__TO DO__:
Below are the records; copy out every line that holds the word "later".

__TASK INPUTS__:
-------

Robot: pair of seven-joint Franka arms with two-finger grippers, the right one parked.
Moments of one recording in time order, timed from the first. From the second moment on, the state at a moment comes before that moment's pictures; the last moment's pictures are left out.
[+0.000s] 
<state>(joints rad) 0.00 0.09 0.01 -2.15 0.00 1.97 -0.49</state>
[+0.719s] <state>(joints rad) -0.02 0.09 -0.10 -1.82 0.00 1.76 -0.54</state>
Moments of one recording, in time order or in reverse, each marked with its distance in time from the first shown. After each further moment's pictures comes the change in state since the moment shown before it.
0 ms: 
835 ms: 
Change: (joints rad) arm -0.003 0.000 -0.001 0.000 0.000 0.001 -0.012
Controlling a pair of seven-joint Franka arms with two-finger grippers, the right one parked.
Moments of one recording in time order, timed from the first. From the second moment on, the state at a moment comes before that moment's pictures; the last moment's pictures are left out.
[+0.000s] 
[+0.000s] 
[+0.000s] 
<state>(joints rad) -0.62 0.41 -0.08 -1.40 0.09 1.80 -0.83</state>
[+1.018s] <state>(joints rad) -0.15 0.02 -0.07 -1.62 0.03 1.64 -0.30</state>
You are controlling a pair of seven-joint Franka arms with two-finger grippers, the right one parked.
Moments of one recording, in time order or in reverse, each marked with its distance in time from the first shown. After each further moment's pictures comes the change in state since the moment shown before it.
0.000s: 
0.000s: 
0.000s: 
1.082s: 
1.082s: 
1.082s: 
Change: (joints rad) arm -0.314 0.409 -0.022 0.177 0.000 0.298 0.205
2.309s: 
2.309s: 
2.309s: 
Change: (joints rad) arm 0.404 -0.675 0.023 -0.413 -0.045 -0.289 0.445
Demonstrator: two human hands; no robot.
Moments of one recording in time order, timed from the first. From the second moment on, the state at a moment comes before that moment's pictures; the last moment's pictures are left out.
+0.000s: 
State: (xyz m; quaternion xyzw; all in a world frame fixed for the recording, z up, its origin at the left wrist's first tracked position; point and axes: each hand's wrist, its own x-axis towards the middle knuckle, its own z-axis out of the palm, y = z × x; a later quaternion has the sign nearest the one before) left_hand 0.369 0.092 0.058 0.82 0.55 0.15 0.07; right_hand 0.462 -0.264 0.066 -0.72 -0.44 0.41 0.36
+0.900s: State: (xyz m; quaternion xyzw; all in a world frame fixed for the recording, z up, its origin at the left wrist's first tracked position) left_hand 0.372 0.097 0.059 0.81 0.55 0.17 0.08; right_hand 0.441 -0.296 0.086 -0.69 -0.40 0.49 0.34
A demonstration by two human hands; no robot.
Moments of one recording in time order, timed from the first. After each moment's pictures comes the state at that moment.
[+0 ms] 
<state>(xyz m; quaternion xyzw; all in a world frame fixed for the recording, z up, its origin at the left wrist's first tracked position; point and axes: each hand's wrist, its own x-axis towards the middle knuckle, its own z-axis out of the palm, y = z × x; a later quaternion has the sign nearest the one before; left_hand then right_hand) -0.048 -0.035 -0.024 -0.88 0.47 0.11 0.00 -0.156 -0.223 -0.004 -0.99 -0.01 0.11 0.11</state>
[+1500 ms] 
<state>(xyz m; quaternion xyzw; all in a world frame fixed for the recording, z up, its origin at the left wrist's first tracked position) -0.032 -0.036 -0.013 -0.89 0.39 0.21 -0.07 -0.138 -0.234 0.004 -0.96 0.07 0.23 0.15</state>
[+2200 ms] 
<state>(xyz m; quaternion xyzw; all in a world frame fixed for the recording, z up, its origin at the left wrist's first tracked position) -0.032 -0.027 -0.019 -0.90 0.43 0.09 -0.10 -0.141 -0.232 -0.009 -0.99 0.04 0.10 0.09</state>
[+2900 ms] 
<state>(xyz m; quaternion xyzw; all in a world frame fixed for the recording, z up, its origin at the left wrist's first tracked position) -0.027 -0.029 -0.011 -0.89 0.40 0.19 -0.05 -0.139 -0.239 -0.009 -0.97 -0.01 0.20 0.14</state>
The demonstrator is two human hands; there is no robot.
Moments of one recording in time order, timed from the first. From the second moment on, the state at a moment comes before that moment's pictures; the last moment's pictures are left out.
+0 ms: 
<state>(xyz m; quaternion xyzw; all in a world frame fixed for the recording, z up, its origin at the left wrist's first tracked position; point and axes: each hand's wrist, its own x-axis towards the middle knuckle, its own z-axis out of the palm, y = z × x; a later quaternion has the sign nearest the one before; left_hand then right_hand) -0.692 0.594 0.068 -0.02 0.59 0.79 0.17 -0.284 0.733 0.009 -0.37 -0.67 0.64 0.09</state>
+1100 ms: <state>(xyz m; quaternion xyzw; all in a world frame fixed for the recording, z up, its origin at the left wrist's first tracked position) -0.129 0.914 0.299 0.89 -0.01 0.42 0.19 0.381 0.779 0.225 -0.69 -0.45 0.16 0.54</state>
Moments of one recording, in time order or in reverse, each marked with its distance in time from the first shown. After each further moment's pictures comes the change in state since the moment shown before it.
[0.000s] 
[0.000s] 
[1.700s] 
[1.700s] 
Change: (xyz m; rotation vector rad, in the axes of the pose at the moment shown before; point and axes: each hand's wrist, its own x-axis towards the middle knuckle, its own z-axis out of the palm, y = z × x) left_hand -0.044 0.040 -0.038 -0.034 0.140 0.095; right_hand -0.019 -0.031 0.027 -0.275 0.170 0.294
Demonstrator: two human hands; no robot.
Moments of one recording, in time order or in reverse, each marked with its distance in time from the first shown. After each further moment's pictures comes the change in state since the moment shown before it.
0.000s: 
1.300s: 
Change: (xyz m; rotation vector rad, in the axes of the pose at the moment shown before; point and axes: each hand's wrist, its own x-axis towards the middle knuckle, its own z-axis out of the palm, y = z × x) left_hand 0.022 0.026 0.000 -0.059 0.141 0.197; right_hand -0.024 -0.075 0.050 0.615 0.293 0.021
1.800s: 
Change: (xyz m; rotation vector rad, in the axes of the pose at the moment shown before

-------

__ANSWER SECTION__:
State: (xyz m; quaternion xyzw; all in a world frame fixed for the recording, z up, its origin at the left wrist's first tracked position; point and axes: each hand's wrist, its own x-axis towards the middle knuckle, its own z-axis out of the palm, y = z × x; a later quaternion has the sign nearest the one before) left_hand 0.369 0.092 0.058 0.82 0.55 0.15 0.07; right_hand 0.462 -0.264 0.066 -0.72 -0.44 0.41 0.36
<state>(xyz m; quaternion xyzw; all in a world frame fixed for the recording, z up, its origin at the left wrist's first tracked position; point and axes: each hand's wrist, its own x-axis towards the middle knuckle, its own z-axis out of the palm, y = z × x; a later quaternion has the sign nearest the one before; left_hand then right_hand) -0.048 -0.035 -0.024 -0.88 0.47 0.11 0.00 -0.156 -0.223 -0.004 -0.99 -0.01 0.11 0.11</state>
<state>(xyz m; quaternion xyzw; all in a world frame fixed for the recording, z up, its origin at the left wrist's first tracked position; point and axes: each hand's wrist, its own x-axis towards the middle knuckle, its own z-axis out of the palm, y = z × x; a later quaternion has the sign nearest the one before; left_hand then right_hand) -0.692 0.594 0.068 -0.02 0.59 0.79 0.17 -0.284 0.733 0.009 -0.37 -0.67 0.64 0.09</state>

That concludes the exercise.